++++ Material shown
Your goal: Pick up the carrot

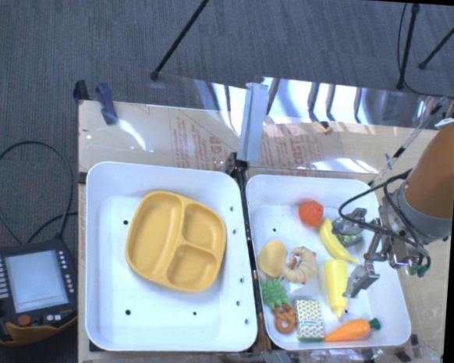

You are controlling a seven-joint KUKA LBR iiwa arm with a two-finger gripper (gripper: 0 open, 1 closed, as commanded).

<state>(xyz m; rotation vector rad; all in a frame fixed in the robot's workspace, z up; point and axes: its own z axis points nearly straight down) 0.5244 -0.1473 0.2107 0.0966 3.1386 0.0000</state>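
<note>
Presently the carrot [349, 330] lies on its side in the front right corner of the right bin [289, 188], orange body pointing left and green top to the right, just beside a small printed box [309, 319]. The pincer [360, 280] hangs over the right half of this bin, above and apart from the carrot; nothing is seen between its fingers, and whether they stand apart or together cannot be told from this angle. Just left of it stands a yellow corn cob [336, 282], with a banana [334, 239] and a red tomato [311, 212] further back. A bagel [302, 263], a pale round piece [272, 259], a green broccoli [274, 294] and a pretzel [284, 318] occupy the bin's left half. The left bin [107, 316] holds a yellow divided plate [177, 241]. A control tablet [29, 285] lies on the floor left of the desk [160, 136].
</note>
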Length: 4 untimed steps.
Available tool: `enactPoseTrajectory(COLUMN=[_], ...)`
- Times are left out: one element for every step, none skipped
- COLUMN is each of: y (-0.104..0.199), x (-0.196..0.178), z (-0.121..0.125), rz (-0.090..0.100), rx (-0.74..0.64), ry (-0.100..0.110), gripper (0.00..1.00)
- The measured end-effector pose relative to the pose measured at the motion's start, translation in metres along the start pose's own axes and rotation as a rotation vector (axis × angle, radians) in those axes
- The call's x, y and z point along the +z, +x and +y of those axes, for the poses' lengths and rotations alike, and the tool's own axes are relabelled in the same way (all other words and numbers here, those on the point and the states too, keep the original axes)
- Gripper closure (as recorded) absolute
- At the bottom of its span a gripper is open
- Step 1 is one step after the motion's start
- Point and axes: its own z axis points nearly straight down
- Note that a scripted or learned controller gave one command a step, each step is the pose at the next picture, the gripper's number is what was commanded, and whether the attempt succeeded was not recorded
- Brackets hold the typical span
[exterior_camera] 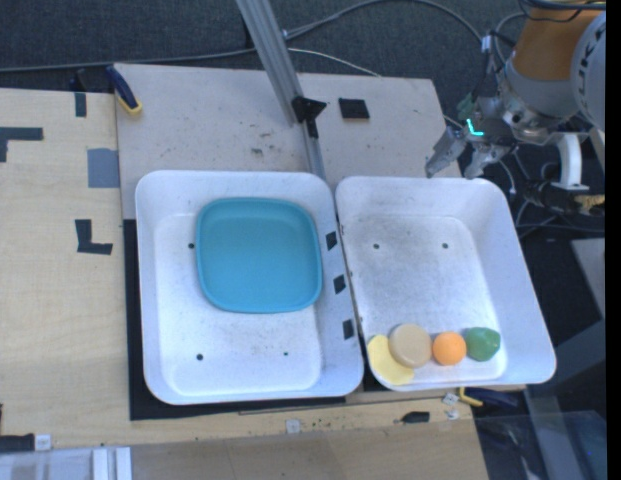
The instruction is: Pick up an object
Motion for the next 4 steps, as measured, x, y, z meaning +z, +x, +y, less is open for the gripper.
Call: enactPoseTrajectory(y=[0.000, -0.004, 0.002, -0.003], x=[0.000, 0.044, 0.106, 0.169], z=[0.000, -0.004, -0.007, -0.009], rz=[0.000, 0.000, 0.001, 0.001], rx=[0.000, 0.001, 0.000, 0.001], ry=[0.000, 0.003, 0.006, 0.006], gripper=[0.00, 0.00, 0.00, 0.00])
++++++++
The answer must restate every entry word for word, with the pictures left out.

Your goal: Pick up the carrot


You are controlling a seven-joint KUKA LBR iiwa arm with a two-finger gripper (gripper: 0 open, 1 closed, as commanded).

<state>(xyz m; rotation vector rad; all in a frame fixed in the robot's workspace, z up; point and axes: its own z axis points nearly straight down) 0.5244 -0.1473 0.2107 0.0966 3.1386 0.0000</state>
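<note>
Presently the carrot [349, 330] lies on its side in the front right corner of the right bin [289, 188], orange body pointing left and green top to the right, just beside a small printed box [309, 319]. The pincer [360, 280] hangs over the right half of this bin, above and apart from the carrot; nothing is seen between its fingers, and whether they stand apart or together cannot be told from this angle. Just left of it stands a yellow corn cob [336, 282], with a banana [334, 239] and a red tomato [311, 212] further back. A bagel [302, 263], a pale round piece [272, 259], a green broccoli [274, 294] and a pretzel [284, 318] occupy the bin's left half. The left bin [107, 316] holds a yellow divided plate [177, 241]. A control tablet [29, 285] lies on the floor left of the desk [160, 136].
</note>
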Length: 4 untimed steps.
Available tool: `enactPoseTrajectory(COLUMN=[_], ...)`
- Times are left out: one element for every step, none skipped
- COLUMN is each of: y (-0.104..0.199), x (-0.196..0.178), z (-0.121..0.125), rz (-0.090..0.100), rx (-0.74..0.64), ry (-0.100..0.110), gripper (0.00..1.00)
- The measured end-effector pose relative to the pose measured at the motion's start, translation in metres along the start pose's own axes and rotation as a rotation vector (axis × angle, radians) in those axes
- The call's x, y and z point along the +z, +x and +y of those axes, for the poses' lengths and rotations alike, and the tool's own axes are relabelled in the same way (all other words and numbers here, those on the point and the states too, keep the original axes)
- Gripper closure (as recorded) absolute
- At the bottom of its span a gripper is open
- Step 1 is one step after the motion's start
- Point and axes: its own z axis points nearly straight down
- Note that a scripted or learned controller gave one command a step, each step is the pose at the next picture, the gripper's number is what was commanded, and whether the attempt succeeded was not recorded
- Brackets hold the typical span
[exterior_camera] 
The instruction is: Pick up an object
Motion for the next 4 steps, as measured, x, y, z meaning +z, +x, +y, less is open for the gripper.
Call: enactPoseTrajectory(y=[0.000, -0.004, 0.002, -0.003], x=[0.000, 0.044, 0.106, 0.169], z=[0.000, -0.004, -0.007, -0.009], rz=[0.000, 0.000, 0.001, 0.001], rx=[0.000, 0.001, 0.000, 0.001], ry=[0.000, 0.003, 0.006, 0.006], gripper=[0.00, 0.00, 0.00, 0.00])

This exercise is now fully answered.